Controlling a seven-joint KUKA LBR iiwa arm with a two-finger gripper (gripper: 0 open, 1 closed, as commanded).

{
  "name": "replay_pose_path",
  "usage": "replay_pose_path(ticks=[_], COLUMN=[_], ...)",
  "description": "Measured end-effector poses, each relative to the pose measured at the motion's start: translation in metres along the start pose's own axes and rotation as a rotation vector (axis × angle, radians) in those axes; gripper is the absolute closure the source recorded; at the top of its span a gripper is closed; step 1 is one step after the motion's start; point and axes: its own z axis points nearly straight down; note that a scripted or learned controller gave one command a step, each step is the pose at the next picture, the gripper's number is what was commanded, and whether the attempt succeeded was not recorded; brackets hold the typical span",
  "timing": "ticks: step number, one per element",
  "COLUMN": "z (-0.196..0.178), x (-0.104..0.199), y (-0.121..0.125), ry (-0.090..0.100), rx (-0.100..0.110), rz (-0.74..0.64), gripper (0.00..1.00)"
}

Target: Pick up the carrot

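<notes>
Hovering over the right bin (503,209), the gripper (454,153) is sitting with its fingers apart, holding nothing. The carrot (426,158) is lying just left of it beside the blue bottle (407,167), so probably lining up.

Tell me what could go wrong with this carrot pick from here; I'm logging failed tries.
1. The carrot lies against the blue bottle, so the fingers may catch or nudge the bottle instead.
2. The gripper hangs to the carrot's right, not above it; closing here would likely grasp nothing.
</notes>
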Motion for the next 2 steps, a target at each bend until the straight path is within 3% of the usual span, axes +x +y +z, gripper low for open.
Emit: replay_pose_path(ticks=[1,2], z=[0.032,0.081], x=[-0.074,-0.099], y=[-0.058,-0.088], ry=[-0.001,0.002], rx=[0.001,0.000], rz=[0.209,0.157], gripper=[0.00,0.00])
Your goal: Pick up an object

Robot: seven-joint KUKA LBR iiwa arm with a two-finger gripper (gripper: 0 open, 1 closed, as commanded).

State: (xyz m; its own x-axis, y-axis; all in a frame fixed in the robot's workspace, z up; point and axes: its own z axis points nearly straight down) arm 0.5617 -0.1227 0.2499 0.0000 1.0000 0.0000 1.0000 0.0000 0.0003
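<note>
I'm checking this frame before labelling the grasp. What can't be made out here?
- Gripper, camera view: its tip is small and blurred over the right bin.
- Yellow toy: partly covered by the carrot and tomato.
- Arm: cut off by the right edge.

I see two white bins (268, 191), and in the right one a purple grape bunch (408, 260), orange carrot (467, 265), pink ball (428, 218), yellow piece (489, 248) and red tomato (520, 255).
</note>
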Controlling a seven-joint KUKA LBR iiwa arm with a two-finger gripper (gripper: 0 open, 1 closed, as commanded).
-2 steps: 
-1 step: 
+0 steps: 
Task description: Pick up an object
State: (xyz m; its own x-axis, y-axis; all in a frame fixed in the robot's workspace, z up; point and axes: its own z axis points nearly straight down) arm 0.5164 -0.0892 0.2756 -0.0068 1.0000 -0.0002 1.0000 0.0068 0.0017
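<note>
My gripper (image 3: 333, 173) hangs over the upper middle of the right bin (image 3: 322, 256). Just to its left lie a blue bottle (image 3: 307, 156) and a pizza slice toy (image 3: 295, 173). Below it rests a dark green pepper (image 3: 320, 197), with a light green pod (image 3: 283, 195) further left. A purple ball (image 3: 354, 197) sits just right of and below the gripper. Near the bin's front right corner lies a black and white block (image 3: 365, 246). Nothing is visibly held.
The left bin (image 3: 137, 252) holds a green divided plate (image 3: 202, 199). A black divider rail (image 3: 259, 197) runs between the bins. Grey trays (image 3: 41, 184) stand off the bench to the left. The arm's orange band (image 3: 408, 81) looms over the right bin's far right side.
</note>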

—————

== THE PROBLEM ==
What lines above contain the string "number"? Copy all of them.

== RESULT ==
  "description": "Measured end-effector poses, each relative to the pose measured at the motion's start: translation in metres along the start pose's own axes and rotation as a rotation vector (axis × angle, radians) in those axes; gripper is the absolute closure the source recorded; at the top of its span a gripper is closed; step 1 is one step after the motion's start; point and axes: its own z axis points nearly straight down; note that a scripted or learned controller gave one command a step, each step is the pose at the next picture, the gripper's number is what was commanded, and whether the attempt succeeded was not recorded; brackets hold the typical span",
  "timing": "ticks: step number, one per element",

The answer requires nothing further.